JAKARTA – Indonesia’s police have been drawn into large-scale food programs under President Prabowo Subianto, and an investigation has flagged irregularities in reported corn output even as National Police Headquarters says production targets were achieved.
The probe describes the police, formally charged with public order and law enforcement, taking on agricultural production and meal-service roles across the country. It cites cases in multiple provinces where outcomes and data appear inconsistent with stated goals.
Security agency pressed into farm targets and meal services
Under Prabowo’s direction, the Indonesian Military (TNI) and the Indonesian National Police (Polri) were asked to “intervene” to help reach self‑sufficiency in three staples: rice, corn, and soybeans. The investigation states:
– TNI was tasked with rice and soybeans.
– Polri was assigned corn.
The policy push builds on the long‑standing presidential authority over the police following their separation from the military in 1999 and their designation as a national force under the Law on the Indonesian National Police, which defines Polri’s primary mandate as law enforcement and public security rather than economic production.
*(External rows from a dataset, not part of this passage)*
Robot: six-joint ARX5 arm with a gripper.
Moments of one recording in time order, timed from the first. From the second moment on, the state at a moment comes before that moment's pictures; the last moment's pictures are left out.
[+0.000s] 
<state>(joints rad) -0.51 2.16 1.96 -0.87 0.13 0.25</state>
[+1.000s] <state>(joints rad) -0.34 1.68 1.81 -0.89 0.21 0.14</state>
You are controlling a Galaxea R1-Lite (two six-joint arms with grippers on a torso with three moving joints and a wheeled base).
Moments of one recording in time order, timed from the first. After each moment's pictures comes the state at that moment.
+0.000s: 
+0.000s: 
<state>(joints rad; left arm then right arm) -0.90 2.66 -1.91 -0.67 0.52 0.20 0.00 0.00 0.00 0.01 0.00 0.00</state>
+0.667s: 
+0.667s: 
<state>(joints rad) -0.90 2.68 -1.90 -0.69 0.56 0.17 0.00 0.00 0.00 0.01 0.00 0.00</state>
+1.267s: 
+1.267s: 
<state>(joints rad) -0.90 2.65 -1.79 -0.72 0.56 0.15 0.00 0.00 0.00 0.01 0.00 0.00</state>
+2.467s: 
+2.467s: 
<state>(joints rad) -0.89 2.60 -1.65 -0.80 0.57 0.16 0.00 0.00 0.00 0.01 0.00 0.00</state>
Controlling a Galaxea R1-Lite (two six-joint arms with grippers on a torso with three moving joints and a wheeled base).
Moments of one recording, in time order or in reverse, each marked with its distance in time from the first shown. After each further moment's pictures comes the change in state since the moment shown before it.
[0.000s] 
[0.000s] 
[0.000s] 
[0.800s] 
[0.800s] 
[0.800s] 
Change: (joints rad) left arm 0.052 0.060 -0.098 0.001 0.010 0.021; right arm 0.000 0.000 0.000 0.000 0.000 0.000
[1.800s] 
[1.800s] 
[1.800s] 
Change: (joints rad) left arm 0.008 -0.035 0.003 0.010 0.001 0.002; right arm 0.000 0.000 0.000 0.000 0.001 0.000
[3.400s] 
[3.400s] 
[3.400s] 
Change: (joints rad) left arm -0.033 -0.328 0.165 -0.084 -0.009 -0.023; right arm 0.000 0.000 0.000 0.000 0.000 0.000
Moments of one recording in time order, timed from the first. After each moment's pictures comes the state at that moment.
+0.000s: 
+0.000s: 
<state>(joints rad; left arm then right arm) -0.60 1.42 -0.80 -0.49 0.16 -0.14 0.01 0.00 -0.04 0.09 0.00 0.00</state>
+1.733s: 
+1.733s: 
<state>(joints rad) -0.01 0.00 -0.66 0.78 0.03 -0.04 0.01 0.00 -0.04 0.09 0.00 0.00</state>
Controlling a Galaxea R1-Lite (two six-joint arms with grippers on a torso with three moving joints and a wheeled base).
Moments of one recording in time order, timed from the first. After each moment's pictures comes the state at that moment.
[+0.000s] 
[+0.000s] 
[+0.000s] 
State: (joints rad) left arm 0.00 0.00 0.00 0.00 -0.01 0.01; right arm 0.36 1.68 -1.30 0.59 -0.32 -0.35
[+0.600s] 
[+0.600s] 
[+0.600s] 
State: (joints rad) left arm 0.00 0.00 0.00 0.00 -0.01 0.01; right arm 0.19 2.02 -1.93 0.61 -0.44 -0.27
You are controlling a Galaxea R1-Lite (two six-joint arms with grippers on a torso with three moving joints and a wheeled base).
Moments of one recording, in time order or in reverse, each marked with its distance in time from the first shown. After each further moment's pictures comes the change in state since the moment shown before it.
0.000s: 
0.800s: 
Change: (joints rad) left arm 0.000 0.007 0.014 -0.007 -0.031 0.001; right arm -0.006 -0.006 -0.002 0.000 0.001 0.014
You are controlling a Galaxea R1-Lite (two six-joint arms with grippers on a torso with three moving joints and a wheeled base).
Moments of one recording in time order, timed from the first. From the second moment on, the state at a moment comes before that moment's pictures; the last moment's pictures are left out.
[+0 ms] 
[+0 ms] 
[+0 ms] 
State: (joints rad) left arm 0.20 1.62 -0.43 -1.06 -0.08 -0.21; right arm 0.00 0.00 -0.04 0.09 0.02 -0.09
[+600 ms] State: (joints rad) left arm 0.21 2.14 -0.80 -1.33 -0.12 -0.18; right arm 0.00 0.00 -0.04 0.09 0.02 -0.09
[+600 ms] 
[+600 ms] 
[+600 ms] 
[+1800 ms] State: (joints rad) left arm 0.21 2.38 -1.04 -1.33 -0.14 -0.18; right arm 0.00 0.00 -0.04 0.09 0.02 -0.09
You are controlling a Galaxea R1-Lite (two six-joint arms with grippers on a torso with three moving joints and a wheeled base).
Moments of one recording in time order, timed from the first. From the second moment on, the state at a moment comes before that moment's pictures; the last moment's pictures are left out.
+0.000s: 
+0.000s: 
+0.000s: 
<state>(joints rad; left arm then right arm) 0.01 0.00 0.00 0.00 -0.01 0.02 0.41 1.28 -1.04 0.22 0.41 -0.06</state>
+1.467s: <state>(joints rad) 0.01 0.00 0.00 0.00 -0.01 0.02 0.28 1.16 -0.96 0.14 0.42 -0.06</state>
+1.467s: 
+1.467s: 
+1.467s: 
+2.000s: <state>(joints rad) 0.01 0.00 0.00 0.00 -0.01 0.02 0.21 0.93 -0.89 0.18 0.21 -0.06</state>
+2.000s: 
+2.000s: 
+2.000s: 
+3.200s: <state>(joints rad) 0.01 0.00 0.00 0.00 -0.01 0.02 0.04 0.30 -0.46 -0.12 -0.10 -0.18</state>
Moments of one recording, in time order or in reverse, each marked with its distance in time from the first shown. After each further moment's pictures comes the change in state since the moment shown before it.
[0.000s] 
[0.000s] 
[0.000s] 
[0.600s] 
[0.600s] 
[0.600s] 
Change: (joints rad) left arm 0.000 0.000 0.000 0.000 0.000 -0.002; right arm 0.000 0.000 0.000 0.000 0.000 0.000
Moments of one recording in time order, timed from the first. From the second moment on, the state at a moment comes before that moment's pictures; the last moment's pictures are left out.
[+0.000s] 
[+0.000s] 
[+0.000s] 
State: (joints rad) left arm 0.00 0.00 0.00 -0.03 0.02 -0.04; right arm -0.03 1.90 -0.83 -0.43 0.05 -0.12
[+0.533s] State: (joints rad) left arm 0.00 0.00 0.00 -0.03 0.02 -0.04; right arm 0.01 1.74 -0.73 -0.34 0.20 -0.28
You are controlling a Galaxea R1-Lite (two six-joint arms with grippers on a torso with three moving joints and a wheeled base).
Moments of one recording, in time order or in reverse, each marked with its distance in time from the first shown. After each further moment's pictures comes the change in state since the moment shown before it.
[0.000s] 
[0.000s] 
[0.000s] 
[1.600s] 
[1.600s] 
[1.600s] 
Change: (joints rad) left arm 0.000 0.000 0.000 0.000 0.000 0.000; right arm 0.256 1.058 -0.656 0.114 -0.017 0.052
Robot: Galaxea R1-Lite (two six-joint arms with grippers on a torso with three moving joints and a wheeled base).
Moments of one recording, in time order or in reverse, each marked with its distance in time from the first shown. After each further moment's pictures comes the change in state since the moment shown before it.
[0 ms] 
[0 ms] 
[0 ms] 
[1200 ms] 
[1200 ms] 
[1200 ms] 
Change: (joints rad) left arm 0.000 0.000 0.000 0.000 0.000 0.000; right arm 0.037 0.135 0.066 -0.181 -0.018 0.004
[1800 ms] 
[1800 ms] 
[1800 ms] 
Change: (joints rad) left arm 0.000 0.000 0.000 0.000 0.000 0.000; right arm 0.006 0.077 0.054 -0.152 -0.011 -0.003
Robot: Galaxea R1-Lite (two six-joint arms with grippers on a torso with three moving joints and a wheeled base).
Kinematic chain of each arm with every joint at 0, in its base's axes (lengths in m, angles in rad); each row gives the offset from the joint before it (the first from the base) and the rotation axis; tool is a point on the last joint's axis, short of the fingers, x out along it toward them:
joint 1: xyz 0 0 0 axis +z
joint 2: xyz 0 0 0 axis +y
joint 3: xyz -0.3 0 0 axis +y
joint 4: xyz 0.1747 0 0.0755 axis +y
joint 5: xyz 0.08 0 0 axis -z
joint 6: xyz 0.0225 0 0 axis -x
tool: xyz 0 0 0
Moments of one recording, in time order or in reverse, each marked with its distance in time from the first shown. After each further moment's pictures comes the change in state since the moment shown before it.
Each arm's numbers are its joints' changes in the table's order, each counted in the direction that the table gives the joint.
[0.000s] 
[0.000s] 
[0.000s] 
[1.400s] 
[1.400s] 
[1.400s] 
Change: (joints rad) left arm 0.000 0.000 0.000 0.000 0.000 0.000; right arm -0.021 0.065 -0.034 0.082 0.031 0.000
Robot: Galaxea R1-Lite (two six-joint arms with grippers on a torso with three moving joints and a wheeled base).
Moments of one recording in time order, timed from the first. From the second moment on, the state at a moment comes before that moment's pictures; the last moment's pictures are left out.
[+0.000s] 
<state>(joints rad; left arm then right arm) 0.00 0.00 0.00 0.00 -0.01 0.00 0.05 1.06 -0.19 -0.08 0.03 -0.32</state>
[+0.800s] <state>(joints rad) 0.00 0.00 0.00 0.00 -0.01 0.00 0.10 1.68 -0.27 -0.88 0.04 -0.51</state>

It adds that National Police Chief Gen. Listyo Sigit Prabowo formed a Food Sustainability Task Force to utilize idle police land nationwide. According to the report, police units began staging food‑production activities, with some officers treating program events as “badges of honor” for career advancement and as visible demonstrations of loyalty to the President’s food‑security agenda.
Where the figures and fields don’t align
While the initiative has been presented as progressing toward targets, the report documents operational problems and describes tactics allegedly used to keep numbers on track. Examples include:
– Mojokerto Regency, East Java: police corn fields reportedly failed to produce a harvest because of poorly timed planting seasons and limited agronomic expertise within local units.
– Yogyakarta: stated harvest goals fell short following an onslaught of monkey pests that destroyed crops before collection.
– Data concerns: officers in some areas allegedly purchased corn from other regions or counted local farmers’ crops toward police achievements, and several areas without a history of corn farming were said to have suddenly reported large production totals.
Despite these accounts, National Police Headquarters maintains that it met a corn production target of 3.5 million tons, underscoring a sharp gap between official performance claims and the field‑level evidence cited by the investigation.
There are many irregularities in the data concerning the achievement of National Police production targets for corn. The President is taking the police away from its core responsibilities.
The criticism feeds into a broader governance debate over whether security institutions should be deployed to deliver social and economic programs, and how such roles are to be supervised when they sit outside normal sectoral ministries.
Meal‑service expansion and favoritism concerns
Beyond crop targets, the police are also involved in running Nutrition Service Units (SPPG) to provide free nutritious meals. The investigation says:
– The Kemala Bhayangkari Foundation – described as the organization for the wives of police officers – is operating more than 1,000 SPPG units.
– The National Nutrition Agency (BGN) granted the foundation a special privilege to manage that scale, while other operators are limited to a maximum of 10 units.
– These arrangements have prompted accusations of a monopoly and calls for BGN to broaden supplier participation so public spending benefits more local providers.
Critics quoted in the report say the concentration of SPPG operations in a foundation linked to the police hierarchy risks blurring lines between welfare policy and institutional patronage. They argue that procurement for the free meal scheme should be opened to a wider pool of community groups and private providers, with uniform standards and audits, to minimize conflicts of interest.
Leadership, funding and reform tensions
Gen. Listyo Sigit Prabowo was appointed National Police chief in January 2021. The investigation characterizes him as seeking to retain the post and describes him as the longest‑serving chief.
To fulfill the President’s directives, the report argues, program accountability – particularly around budgets – has been sidelined. It says duties beyond the police’s core remit are widely known to rely on off‑budget financing, a practice that can enable abuses of authority and weaken parliamentary oversight of security spending.
The publication also points to unfinished institutional reforms. It notes that Prabowo established a Commission for the Acceleration of Police Reform, but before the body could complete its work, multiple scandals surfaced, including:
– Exposure of drug syndicates involving the Police Chiefs of Bima (West Nusa Tenggara) and South Sulawesi.
– The killing of a student in Tual, Maluku, by a Mobile Brigade (Brimob) member.
The report frames these incidents as evidence that core criminal‑justice priorities – from narcotics enforcement to protection of civilians – are at risk when police resources and leadership attention are absorbed by politically driven programs such as food production and meal distribution.
Mandates and roles at a glance
– Polri: national law enforcement, public order, crime prevention and investigation, operating under the president and accountable to civilian authorities in parliament.
– Ministry of Agriculture: agricultural policy and production oversight, including national crop planning, farmer support and extension services.
– BGN: administration of the free nutritious meal program, including the accreditation and supervision of SPPG providers.
– TNI: national defense; under the President’s plan, the military was tasked with rice and soybeans, heightening concerns among rights advocates about the return of armed forces to civilian economic functions.
As of publication, National Police Headquarters says it has met the corn production target of 3.5 million tons.